3. The /var/tmp directory is opened by openat ().
4. The content of the file is read using fstat.
5. The file is closed.
6. write () outputs the results to 1 (=stdout)
If /var/tmp is empty, the processing load is light, so try it out strace. Find out the content of each system call with its man command.
When you execute strace –p process ID, system calls for the specified process ID are displayed.

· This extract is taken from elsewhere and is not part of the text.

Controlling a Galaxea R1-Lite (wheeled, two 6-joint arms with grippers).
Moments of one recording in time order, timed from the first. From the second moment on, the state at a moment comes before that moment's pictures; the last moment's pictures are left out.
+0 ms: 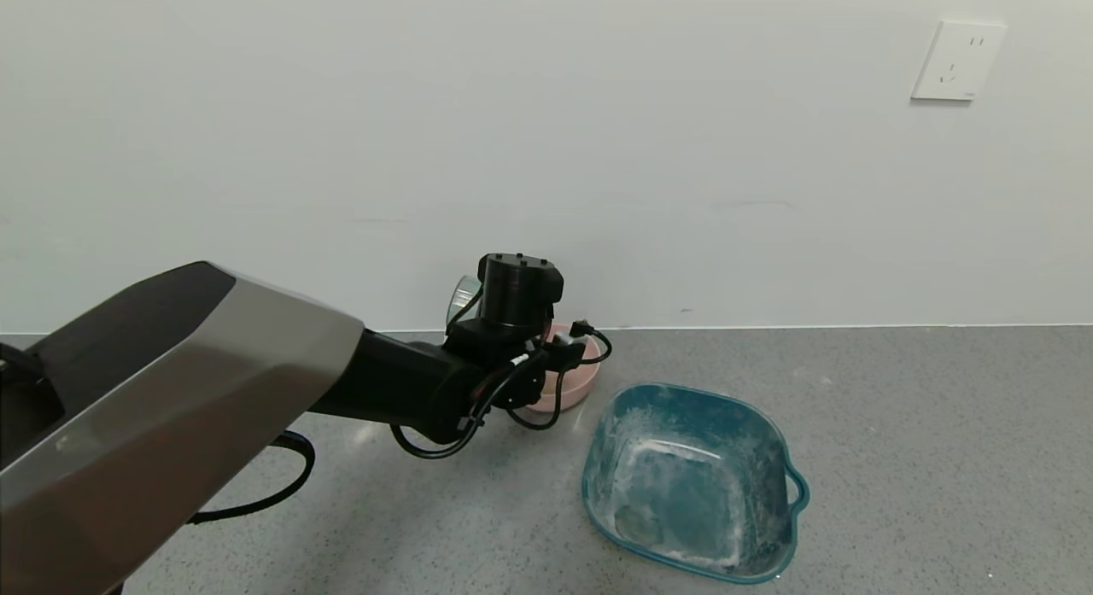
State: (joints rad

This method is useful when debugging.
ltrace
Just as strace displays system calls, ltrace displays the functions, arguments, and results of the executed command in the standard error output. ltrace does not reveal from which libraries functions are called.
The example below is an example of ltrace executed in the same manner as strace.
```
$ ltrace /bin/ls -a /var/tmp/
strrchr(“/bin/ls”, ‘/’) = “/ls”
setlocale(LC_ALL, “”) = “ja_JP.UTF-8”
bindtextdomain(“coreutils”, “/usr/share/locale”) = “/usr/share/locale”
textdomain(“coreutils”) = “coreutils”
__cxa_atexit(0x7f4c0e40cca0, 0, 0x7f4c0e620008, 1) = 0
…
opendir(“/var/tmp/”) = 0x7fffcb78f640
readdir(0x7fffcb78f640) = 0x7fffcb78f670
__errno_location() = 0x7f4c0e3d0ed8
__ctype_get_mb_cur_max() = 6
strlen(“.”) = 1
strlen(“.”) = 1
memcpy(0x7fffcb78f5b0, “.\0”, 2) = 0x7fffcb78f5b0
readdir(0x7fffcb78f640) = 0x7fffcb78f688
__errno_location() = 0x7f4c0e3d0ed8
__ctype_get_mb_cur_max() = 6
strlen(“..”) = 2
strlen(“..”) = 2
memcpy(0x7fffcb797680, “..\0”, 3) = 0x7fffcb797680
readdir(0x7fffcb78f640) = 0
closedir(0x7fffcb78f640) = 0
_setjmp(0x7f4c0e620300, 0, 0x7fffcb78f5e0, 0x7fffcb78a910) = 0
__errno_location() = 0x7f4c0e3d0ed8
strcoll(“.”, “..”) = -1
realloc(0, 96) = 0x7fffcb78f640
strlen(“.”) = 1
…
fflush(0x7f4c0ddbc680) = 0
fclose(0x7f4c0ddbc680) = 0
+++ exited (status 0) +++
```
As you can see, because ls is written in C, it contains many C standard functions. You may also find it interesting to compare the results of strace and ltrace.
Like strace, when you execute ltrace –p process ID, the function calls for the specified process will be displayed.
In conclusion
Right now, much of software is being developed in languages other than C and C++. So I recommend debugging in an integrated development environment (IDE). But don’t forget that even now, many applications, including GNU userland programs, are written and distributed in the C language. So it’s important to know how ELF executable files work in a distributed package and what libraries are needed. I hope this column will be helpful when you face this situation.